A-,一个扎马尾的女生,冰系烬语,全场第一个A级,引来一片惊叹。
C+,一个戴牙套的男生,看着有点沮丧,但很快就被周围的人安慰了。
B,B-,C+,A-,B+……
评级在A-到C+之间波动,没有F,没有S。
每测试完一个,顾砚秋都会在手中的平板上记录什么,表情始终平淡,看不出满意还是不满意。
新生的队伍越来越短。
林野站在最后面,手心全是汗。
他想起那面镜子让整栋楼跳闸的事。想起陆沉渊说的“ERROR”。想起那行“留着他,或者杀了他”。
他在害怕什么?
怕自己太强,还是太弱?
他不知道。
他只知道,当倒数第二个新生测试完毕、所有人的目光都落在他身上的时候,他的腿有点软。
“最后一个。”顾砚秋看着他,“林野。”
林野走出来。
这段路很短,短到只有十几步。但他觉得走了很久,久到足够他把过去十八年的人生全部回忆一遍。
所有灰暗的、透明的、无人在意的日子。
所有沉默的、孤独的、不被看见的瞬间。
所有他以为会改变、但从未改变过的绝望。
他走到门前。
黑色的门扉倒映出他的脸。苍白的,年轻的,不安的,但眼睛里有一点点他不知道的光。
不是因为勇敢。
是因为没有退路了。
林野把手按在门上。
一开始,什么都没有。
没有光,没有文字,没有任何反应。就像你把一块石头按在一面墙上,石头还是石头,墙还是墙,互不相干。
人群中有人小声说:“F级吧?”
另一个人说:“不是说他连评级都没有,是ERROR吗?假的吧。”
“我就说嘛,怎么可能有ERROR,那都是传说……”
话音未落。
门亮了。
不是亮了一片。
是整扇门。
从林野的手掌开始,银白色的光像决堤的洪水一样倾泻而出,瞬间覆盖了整面黑色门扉。
那光芒刺目得让人睁不开眼,照亮了整个地下空间,照亮了每一张震惊的脸,照亮了顾砚秋难得露出波澜的眼睛。
光芒越来越亮。
然后文字出现了。
不是在一片区域,而是在整扇门上。
密密麻麻的文字,一行接一行,一层叠一层,像是有无数只手在同时书写。
那些文字在燃烧,在跳动,在尖叫,虽然文字不会尖叫,但林野觉得它们在尖叫,用无声的方式,像极致的痛苦被压制成沉默。
第一行字是烬语,自动翻译后是:
血脉浓度:不可测
然后是第二行:
烬语潜质:全系·无上限
第三行出现的时候,顾砚秋的表情变了。
烬蚀风险评估:
没有数据。
不是因为风险低,而是因为……
第四行字浮出来:
该烬裔的烬蚀速度,超出本系统计算上限。
建议评级:S+
附加备注:立即上报最高议会。
门上的文字开始疯狂跳动,像电脑死机前的最后挣扎。
那些银白色的光芒开始闪烁,忽明忽暗,频率越来越快,像心跳过速的人濒临死亡。
然后门发出了声音。
不是人声,不是机械声,是一种低沉的、像大地开裂一样的轰鸣。
那声音从门深处传来,从墙壁传来,从脚下的大地传来,震得所有人胸口发闷,震得天花板开始掉灰。

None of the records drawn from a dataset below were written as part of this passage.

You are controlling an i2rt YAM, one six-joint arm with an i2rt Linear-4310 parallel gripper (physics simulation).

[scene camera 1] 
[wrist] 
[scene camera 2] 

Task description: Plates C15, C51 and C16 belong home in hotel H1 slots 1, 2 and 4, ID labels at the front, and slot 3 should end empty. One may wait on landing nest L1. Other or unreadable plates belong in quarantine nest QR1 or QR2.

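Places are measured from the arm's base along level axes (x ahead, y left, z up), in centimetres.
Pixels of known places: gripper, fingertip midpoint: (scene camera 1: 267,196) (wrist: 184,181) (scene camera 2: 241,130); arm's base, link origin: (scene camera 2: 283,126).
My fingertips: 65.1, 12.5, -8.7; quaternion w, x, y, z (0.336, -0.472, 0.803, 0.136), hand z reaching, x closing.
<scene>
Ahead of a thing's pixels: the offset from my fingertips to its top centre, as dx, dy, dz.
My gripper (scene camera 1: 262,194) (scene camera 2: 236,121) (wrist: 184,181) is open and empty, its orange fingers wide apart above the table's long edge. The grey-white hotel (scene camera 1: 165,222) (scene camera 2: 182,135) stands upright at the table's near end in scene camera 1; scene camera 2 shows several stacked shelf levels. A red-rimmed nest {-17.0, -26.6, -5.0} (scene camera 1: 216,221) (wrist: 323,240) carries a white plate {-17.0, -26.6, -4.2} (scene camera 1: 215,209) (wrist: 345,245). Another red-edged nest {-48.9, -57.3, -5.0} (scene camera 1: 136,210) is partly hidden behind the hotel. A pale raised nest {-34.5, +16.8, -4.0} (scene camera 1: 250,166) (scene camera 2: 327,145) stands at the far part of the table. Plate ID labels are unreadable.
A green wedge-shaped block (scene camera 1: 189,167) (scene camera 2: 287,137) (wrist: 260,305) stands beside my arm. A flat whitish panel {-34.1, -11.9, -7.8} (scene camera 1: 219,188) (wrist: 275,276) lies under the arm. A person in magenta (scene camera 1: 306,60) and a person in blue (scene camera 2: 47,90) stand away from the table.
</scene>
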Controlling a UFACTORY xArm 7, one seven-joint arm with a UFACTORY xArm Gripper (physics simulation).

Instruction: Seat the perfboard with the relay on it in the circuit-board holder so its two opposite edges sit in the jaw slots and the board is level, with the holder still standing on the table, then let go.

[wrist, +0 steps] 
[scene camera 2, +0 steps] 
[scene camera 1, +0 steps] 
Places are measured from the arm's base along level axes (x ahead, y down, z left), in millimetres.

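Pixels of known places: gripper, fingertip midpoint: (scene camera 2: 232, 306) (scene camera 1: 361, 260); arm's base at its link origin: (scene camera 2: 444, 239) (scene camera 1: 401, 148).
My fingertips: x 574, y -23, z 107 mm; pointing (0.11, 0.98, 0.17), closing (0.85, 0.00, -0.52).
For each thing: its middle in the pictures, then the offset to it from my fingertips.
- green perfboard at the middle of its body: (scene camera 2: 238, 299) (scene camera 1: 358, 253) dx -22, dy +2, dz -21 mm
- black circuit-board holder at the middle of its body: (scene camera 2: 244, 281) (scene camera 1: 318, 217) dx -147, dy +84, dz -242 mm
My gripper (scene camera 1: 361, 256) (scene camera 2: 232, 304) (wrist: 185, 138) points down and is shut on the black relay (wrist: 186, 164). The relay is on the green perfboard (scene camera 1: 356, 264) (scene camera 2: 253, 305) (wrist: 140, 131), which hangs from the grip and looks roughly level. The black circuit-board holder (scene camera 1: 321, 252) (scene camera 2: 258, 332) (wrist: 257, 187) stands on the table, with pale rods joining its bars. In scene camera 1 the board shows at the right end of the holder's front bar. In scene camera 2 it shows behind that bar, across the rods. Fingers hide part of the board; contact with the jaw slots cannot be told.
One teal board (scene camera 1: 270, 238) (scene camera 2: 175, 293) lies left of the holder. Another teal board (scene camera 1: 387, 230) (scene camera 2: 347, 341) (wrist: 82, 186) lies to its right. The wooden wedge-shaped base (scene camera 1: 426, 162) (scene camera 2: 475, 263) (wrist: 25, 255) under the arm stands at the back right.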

顾砚秋猛地冲过来,一把抓住林野的手腕,把他的手从门上扯开。
光芒瞬间消失。
门重归漆黑。
一切安静下来。
安静得像什么都没有发生过。
只有天花板上的灰尘还在缓缓飘落,证明刚才的一切不是幻觉。
顾砚秋抓着林野的手腕没有松开。林野低头看见老院长的手在抖,这个活了近百年的老人,这个见过无数大风大浪的战士,手在发抖。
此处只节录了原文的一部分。